> _Problem requirements_:
Scan the entries below. Return every line that includes "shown".

Dataset items:
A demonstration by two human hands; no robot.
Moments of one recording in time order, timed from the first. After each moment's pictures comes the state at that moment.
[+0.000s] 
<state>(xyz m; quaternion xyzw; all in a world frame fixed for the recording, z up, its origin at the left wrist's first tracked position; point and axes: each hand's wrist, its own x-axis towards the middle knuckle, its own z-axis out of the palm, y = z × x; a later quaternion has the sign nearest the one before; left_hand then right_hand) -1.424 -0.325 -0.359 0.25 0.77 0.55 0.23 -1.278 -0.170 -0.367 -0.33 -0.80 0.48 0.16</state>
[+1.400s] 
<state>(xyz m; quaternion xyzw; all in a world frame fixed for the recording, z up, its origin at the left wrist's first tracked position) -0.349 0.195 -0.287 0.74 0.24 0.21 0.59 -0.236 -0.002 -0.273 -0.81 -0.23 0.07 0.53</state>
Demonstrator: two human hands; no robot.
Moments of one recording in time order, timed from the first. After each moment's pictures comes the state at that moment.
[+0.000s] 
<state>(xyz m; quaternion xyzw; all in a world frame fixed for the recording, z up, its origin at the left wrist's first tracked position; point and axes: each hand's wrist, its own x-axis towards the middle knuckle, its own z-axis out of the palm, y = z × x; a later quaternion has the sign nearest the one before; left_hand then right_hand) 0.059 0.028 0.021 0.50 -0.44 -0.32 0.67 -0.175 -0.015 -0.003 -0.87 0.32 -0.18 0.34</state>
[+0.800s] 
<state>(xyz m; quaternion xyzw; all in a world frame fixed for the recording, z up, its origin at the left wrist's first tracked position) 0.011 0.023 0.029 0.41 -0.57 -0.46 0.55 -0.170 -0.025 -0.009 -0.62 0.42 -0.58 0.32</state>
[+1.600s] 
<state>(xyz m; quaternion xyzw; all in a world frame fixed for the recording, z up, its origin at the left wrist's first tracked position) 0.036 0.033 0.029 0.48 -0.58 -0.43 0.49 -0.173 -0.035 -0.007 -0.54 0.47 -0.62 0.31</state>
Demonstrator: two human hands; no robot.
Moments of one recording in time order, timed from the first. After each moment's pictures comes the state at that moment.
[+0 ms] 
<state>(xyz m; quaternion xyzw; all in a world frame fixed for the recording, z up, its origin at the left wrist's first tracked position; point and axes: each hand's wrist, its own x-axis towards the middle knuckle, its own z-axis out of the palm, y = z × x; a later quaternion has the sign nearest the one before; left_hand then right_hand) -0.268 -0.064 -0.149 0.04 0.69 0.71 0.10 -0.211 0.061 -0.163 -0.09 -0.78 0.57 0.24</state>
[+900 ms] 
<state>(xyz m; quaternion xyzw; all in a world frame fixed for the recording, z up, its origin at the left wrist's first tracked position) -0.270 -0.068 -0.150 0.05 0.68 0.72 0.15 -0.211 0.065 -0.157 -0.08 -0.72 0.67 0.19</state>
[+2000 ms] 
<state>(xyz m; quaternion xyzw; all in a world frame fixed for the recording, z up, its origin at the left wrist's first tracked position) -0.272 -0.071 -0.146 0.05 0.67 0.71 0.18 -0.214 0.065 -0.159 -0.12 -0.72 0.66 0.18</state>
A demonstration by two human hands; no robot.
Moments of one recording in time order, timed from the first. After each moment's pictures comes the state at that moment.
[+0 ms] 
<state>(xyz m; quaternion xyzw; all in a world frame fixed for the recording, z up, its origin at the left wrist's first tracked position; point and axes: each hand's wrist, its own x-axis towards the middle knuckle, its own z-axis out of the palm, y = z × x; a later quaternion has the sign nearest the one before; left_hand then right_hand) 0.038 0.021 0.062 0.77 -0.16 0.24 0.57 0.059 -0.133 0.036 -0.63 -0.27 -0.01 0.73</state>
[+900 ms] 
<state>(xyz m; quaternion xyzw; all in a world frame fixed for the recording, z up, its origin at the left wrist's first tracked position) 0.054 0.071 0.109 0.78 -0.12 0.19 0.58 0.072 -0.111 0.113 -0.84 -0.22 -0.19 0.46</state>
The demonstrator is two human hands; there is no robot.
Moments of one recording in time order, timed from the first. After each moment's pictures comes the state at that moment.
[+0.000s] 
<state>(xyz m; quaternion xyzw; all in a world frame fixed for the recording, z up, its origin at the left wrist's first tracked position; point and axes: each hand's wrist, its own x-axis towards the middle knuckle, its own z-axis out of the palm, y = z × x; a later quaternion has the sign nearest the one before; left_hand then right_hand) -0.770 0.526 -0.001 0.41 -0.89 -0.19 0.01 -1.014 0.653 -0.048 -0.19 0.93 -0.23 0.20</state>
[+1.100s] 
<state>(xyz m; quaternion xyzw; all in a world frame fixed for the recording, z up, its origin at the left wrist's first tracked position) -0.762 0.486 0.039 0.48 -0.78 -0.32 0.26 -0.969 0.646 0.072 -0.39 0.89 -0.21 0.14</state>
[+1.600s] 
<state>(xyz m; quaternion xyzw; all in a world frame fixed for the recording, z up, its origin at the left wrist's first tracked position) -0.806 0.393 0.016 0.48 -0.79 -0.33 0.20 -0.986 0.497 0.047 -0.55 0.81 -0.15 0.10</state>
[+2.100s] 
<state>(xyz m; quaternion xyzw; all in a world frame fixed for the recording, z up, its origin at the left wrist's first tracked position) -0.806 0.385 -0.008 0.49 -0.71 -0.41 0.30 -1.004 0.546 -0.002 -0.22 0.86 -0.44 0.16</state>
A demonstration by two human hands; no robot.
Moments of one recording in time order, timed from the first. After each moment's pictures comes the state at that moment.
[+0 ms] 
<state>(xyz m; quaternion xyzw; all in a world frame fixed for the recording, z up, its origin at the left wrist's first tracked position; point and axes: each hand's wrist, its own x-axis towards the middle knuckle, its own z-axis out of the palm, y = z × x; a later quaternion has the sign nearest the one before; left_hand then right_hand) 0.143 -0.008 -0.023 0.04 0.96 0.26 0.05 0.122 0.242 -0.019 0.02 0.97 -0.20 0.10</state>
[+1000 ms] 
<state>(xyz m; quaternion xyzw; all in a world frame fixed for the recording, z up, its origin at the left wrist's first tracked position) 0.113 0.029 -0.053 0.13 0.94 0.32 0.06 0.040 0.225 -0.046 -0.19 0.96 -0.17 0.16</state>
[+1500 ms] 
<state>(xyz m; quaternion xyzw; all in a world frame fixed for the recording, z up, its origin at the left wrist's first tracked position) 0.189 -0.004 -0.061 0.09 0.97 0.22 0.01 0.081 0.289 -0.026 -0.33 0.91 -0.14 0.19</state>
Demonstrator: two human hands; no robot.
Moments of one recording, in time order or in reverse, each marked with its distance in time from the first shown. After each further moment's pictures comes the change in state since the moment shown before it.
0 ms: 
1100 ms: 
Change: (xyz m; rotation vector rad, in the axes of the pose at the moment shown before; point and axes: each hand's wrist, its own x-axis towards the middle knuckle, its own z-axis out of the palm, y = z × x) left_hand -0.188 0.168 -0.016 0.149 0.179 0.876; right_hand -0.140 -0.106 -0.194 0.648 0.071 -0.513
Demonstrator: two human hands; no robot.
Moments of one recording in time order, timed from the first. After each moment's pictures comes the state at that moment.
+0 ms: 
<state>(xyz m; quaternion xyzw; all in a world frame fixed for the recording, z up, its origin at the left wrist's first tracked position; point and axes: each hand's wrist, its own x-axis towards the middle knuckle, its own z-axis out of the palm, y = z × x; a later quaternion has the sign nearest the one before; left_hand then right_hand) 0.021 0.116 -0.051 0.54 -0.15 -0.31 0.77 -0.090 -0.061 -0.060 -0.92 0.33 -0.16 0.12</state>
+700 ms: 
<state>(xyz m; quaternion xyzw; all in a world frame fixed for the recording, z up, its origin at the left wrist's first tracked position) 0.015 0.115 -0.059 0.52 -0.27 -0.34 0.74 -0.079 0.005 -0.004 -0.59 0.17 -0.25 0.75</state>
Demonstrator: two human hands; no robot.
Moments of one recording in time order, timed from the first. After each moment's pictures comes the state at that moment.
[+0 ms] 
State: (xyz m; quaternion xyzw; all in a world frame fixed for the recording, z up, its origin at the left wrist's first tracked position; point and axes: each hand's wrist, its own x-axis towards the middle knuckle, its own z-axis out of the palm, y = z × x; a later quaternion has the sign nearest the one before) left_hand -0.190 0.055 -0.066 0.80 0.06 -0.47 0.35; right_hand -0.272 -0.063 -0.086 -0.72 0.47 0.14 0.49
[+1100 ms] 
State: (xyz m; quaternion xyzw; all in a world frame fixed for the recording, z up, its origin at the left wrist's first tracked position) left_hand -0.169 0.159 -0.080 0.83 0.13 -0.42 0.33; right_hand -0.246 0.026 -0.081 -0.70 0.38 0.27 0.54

> _Answer to this problem_:
Moments of one recording, in time order or in reverse, each marked with its distance in time from the first shown. After each further moment's pictures comes the change in state since the moment shown before it.
Change: (xyz m; rotation vector rad, in the axes of the pose at the moment shown before; point and axes: each hand's wrist, its own x-axis towards the middle knuckle, its own z-axis out of the palm, y = z × x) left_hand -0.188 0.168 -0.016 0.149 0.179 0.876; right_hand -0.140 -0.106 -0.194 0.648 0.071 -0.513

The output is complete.